# About this exercise:
This exercise calls for the whole listing to be given again exactly, without images.

# The data:
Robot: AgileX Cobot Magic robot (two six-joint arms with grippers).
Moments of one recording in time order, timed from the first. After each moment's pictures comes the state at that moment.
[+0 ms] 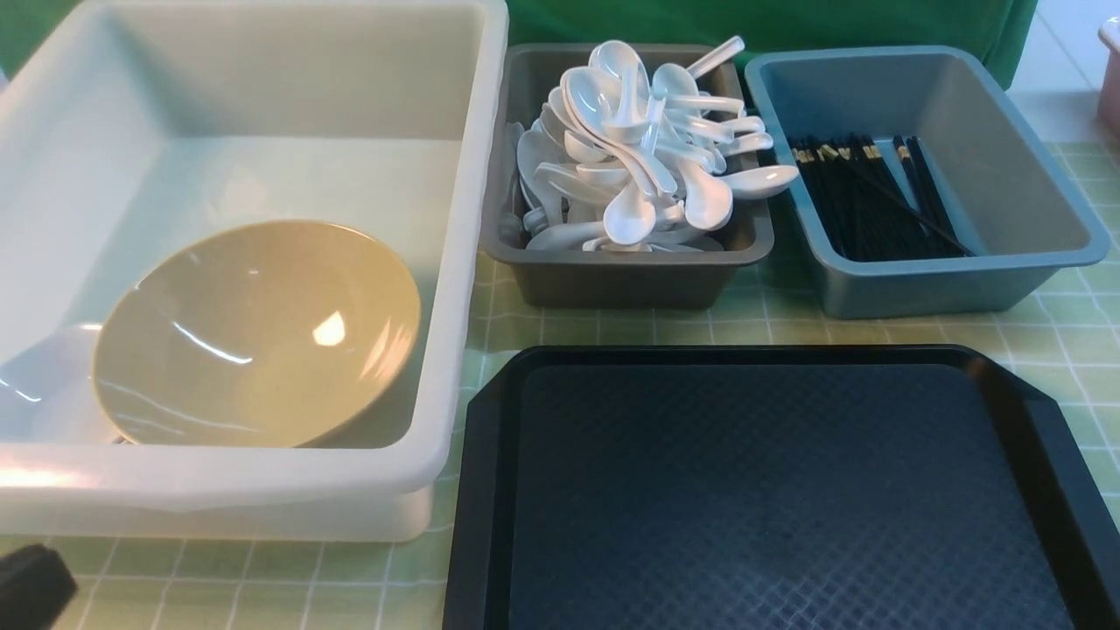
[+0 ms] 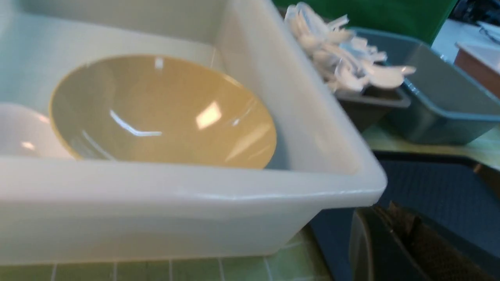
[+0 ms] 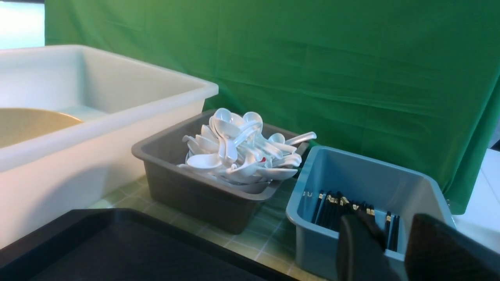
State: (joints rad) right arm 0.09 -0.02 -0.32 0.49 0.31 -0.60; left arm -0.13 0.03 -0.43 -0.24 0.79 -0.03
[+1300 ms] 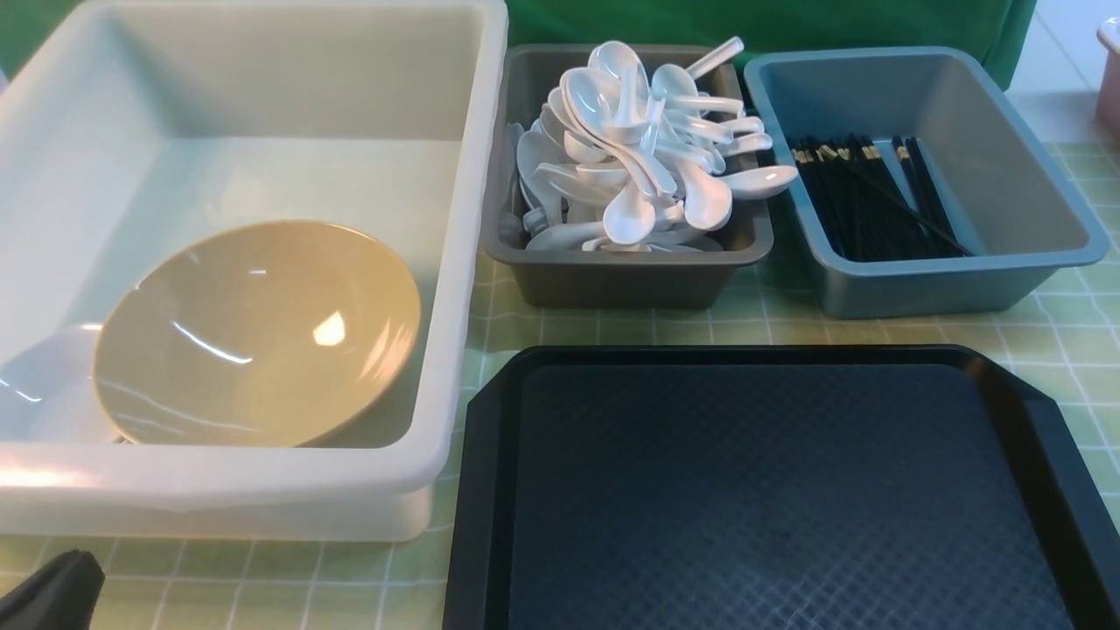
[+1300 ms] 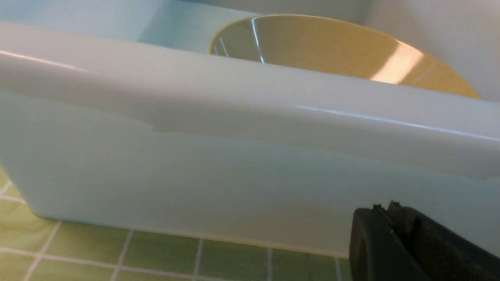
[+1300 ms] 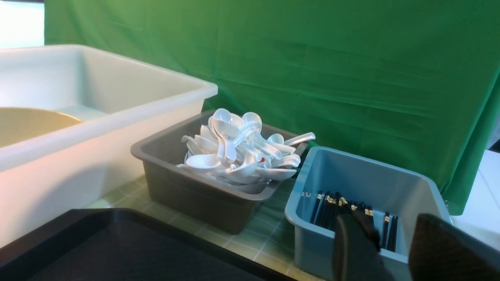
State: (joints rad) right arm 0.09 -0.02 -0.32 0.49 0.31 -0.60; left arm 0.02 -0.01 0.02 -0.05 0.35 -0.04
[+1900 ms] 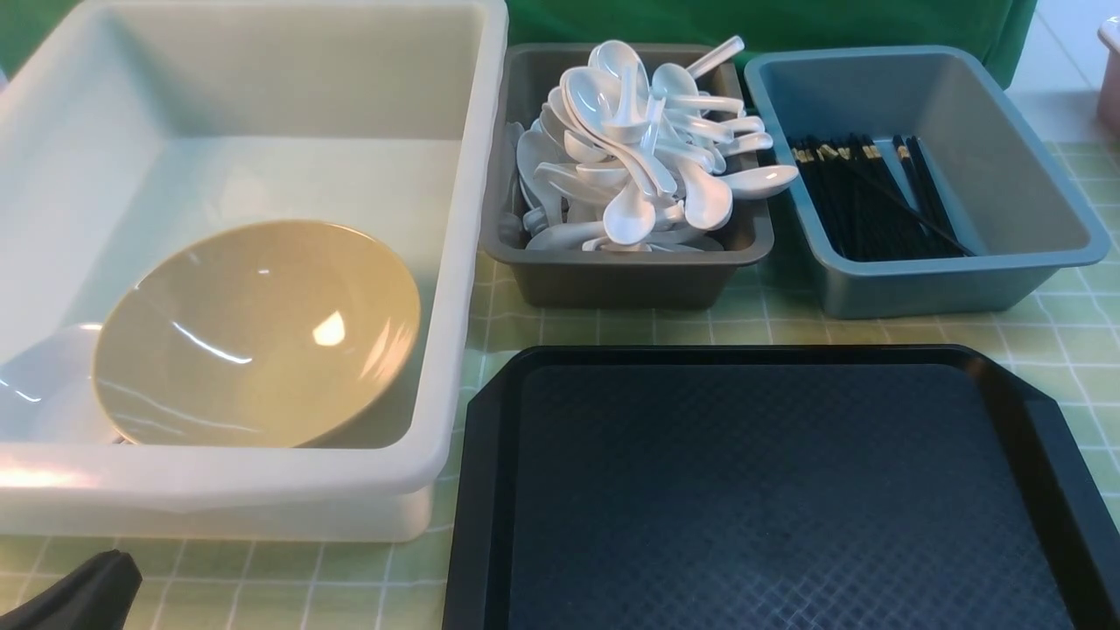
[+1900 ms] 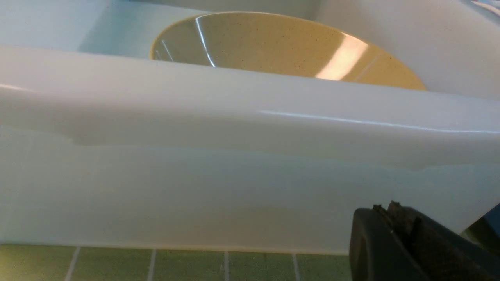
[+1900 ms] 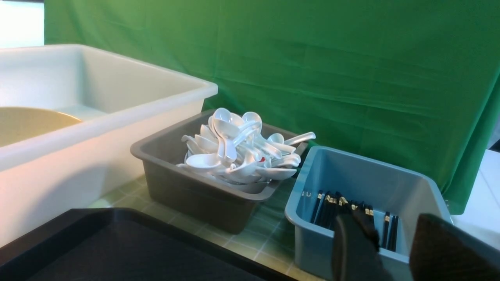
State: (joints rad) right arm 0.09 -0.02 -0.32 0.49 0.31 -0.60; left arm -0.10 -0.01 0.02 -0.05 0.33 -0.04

# Exercise answer:
Robot: AgileX Cobot Magic robot (two six-joint arms with grippers).
Moments of one recording in time order, timed from the first. After each moment's pictures comes the state at that moment.
[+0 ms] 
[+0 ms] 
[+0 ms] 
State: (joints rad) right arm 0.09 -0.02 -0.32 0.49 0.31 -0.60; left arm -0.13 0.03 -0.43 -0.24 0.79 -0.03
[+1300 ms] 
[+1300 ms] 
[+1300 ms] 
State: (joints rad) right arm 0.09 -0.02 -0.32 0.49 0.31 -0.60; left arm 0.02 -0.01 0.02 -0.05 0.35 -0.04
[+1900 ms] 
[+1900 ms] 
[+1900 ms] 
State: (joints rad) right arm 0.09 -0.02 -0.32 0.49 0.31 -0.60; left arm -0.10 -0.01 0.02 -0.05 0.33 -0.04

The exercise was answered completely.